New Conjectures for Union-Closed Families

TL;DR

This paper introduces new conjectures related to the union-closed sets conjecture, explores their implications, and proves some special cases, aiming to advance understanding of this longstanding combinatorial problem.

Contribution

The paper formulates new conjectures equivalent to certain bounds in union-closed families, distinguishes them from the Frankl conjecture, and proves some special cases.

Findings

Optimal values are invariant with respect to the number of elements.

New conjectures are not equivalent to the Frankl conjecture.

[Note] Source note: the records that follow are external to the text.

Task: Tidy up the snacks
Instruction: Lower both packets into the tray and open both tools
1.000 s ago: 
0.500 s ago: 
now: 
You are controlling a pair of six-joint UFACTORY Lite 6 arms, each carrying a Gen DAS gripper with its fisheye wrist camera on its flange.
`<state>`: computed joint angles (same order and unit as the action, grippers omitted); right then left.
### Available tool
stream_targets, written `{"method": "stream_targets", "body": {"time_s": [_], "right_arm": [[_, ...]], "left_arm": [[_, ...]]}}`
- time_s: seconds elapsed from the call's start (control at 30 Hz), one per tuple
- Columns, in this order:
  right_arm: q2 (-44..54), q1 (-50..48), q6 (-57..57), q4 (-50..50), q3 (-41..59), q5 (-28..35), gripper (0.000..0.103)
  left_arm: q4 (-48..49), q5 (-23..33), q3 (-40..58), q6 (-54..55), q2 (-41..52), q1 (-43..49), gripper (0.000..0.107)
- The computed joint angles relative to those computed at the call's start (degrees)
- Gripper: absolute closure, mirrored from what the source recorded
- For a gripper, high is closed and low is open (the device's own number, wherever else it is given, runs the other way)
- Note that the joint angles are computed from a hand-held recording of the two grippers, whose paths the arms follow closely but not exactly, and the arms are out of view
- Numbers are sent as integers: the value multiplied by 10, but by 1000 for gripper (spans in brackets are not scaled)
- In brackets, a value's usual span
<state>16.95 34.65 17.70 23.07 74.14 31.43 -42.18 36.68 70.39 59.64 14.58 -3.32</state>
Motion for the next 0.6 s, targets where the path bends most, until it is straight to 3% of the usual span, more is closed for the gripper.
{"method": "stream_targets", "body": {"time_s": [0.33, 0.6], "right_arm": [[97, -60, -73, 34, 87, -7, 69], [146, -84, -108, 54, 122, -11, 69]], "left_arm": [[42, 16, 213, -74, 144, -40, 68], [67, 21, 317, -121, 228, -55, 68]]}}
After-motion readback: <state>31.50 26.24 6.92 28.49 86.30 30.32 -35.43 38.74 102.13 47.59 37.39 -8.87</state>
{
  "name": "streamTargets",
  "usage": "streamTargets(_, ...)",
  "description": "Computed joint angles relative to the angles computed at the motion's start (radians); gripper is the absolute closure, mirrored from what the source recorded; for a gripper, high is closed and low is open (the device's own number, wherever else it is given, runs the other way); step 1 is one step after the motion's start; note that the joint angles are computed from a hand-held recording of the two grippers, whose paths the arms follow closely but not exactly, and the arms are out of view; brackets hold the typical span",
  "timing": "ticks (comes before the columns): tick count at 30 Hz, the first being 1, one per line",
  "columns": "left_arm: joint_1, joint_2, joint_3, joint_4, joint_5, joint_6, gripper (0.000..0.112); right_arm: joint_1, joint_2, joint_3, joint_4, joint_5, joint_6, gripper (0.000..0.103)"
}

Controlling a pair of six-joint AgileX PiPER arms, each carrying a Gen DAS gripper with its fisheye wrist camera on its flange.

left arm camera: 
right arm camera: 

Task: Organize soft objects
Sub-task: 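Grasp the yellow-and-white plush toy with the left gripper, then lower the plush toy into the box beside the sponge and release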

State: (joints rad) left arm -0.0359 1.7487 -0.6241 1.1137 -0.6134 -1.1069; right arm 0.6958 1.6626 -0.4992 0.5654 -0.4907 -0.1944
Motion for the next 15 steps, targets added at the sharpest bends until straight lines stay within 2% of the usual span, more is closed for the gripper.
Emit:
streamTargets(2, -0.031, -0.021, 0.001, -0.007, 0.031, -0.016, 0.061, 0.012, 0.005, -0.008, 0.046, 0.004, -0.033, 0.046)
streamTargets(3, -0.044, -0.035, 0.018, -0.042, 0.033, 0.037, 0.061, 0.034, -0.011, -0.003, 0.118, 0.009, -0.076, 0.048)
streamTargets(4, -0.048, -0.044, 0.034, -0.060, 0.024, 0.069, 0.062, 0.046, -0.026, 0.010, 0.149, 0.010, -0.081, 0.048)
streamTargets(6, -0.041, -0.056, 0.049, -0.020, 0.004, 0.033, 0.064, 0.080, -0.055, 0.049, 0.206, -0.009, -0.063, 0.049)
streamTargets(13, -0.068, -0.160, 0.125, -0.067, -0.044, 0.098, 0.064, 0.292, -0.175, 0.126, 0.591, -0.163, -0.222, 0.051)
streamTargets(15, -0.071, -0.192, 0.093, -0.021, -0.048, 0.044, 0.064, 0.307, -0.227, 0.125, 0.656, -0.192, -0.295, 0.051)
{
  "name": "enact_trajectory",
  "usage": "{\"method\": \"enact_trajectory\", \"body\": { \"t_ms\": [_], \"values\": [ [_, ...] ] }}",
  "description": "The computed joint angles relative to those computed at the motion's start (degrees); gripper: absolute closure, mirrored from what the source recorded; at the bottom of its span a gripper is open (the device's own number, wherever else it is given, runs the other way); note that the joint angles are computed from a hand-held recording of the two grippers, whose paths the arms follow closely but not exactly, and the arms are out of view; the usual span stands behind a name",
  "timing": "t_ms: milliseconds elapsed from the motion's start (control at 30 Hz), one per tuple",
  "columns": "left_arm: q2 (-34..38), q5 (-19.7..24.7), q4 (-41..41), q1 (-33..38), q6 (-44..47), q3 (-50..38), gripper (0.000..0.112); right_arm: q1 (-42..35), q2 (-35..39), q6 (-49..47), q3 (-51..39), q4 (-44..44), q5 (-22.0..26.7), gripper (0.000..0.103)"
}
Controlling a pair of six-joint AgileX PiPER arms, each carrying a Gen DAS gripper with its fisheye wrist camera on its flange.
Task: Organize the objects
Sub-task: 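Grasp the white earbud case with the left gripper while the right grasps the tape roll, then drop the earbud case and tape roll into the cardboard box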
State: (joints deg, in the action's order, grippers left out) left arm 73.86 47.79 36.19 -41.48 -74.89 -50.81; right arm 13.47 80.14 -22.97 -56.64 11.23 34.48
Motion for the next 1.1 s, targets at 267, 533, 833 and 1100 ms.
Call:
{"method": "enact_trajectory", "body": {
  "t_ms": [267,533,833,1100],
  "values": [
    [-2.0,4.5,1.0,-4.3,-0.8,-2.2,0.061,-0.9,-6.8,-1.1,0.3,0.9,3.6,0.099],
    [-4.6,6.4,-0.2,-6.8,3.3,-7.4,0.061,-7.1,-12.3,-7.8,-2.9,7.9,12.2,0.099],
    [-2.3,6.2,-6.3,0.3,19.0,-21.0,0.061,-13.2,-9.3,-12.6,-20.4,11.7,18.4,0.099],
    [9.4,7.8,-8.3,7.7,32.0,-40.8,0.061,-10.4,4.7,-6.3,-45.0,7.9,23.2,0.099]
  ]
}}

Some special cases of the conjectures are proven.

Abstract

The Frankl conjecture, also known as the union-closed sets conjecture, states that in any finite non-empty union-closed family, there exists an element in at least half of the sets. From an optimization point of view, one could instead prove that $2a$ is an upper bound to the number of sets in a union-closed family on a ground set of $n$ elements where each element is in at most $a$ sets for all $a,n\in \mathbb{N}^+$. Similarly, one could prove that the minimum number of sets containing the most frequent element in a (non-empty) union-closed family with $m$ sets and $n$ elements is at least $\frac{m}{2}$ for any $m,n\in \mathbb{N}^+$. Formulating these problems as integer programs, we observe that the optimal values we computed do not vary with $n$. We formalize these observations as conjectures, and show that they are not equivalent to the Frankl conjecture while still having wide-reaching implications if proven true. Finally, we prove special cases of the new conjectures and discuss possible approaches to solve them completely.